Instructions to follow
Report how many lines below contain the word "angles". Write only that number.
....
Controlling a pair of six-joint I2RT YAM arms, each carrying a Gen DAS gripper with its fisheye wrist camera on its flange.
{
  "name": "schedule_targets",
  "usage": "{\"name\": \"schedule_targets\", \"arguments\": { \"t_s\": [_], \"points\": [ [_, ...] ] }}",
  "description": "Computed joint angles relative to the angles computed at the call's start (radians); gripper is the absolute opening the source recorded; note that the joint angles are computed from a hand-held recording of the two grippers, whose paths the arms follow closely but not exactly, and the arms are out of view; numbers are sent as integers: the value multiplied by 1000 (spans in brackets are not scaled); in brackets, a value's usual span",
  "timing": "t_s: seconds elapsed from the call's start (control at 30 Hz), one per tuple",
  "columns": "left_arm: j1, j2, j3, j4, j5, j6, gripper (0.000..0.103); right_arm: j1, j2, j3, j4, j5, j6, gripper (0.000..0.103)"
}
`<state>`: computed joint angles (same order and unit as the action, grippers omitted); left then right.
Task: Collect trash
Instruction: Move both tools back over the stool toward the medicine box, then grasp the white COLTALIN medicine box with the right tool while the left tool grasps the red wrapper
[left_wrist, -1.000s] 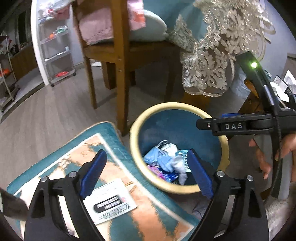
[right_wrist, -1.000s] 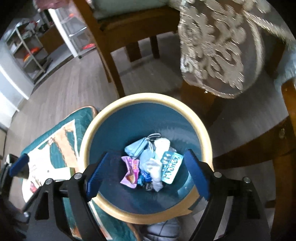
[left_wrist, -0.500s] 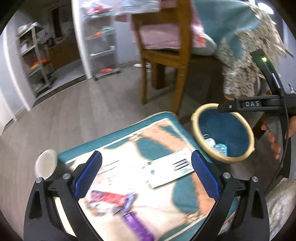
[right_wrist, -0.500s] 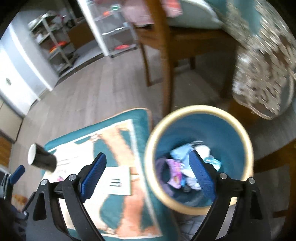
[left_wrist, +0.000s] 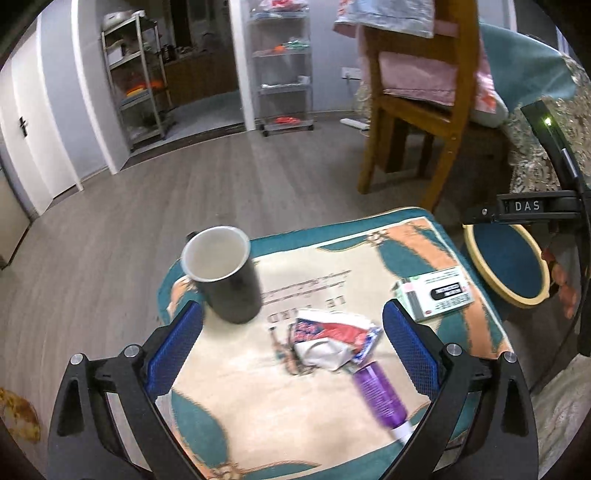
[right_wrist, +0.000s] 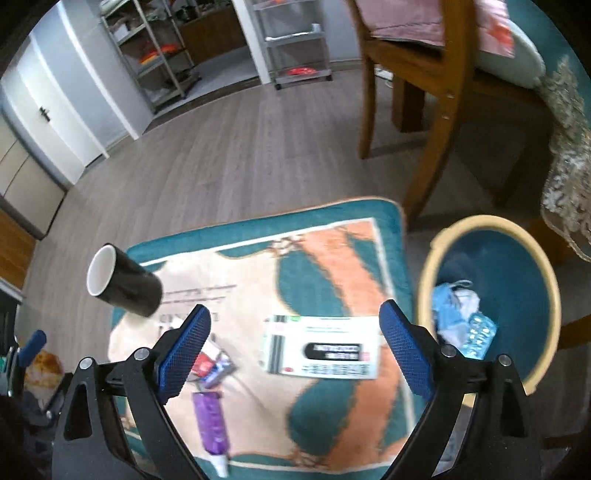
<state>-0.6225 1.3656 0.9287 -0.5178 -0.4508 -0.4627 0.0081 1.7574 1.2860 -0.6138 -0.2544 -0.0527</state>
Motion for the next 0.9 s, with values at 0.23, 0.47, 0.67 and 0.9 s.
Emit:
{"name": "schedule_targets", "arguments": {
  "t_s": [0.23, 0.47, 0.67, 0.9],
  "points": [
    [41, -53, -49, 8, 17, 13, 96, 89, 36, -6, 12, 53, 4, 93],
    [80, -13, -90, 31, 31, 78, 96, 80, 70, 6, 48, 93, -126, 93],
    [145, 15, -110, 60, 88, 45, 96, 48, 155, 55, 60, 64, -257, 93],
    [142, 148, -78, 102, 157, 26, 96, 58, 215, 63, 33, 70, -427, 93]
  ]
}}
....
Task answer
2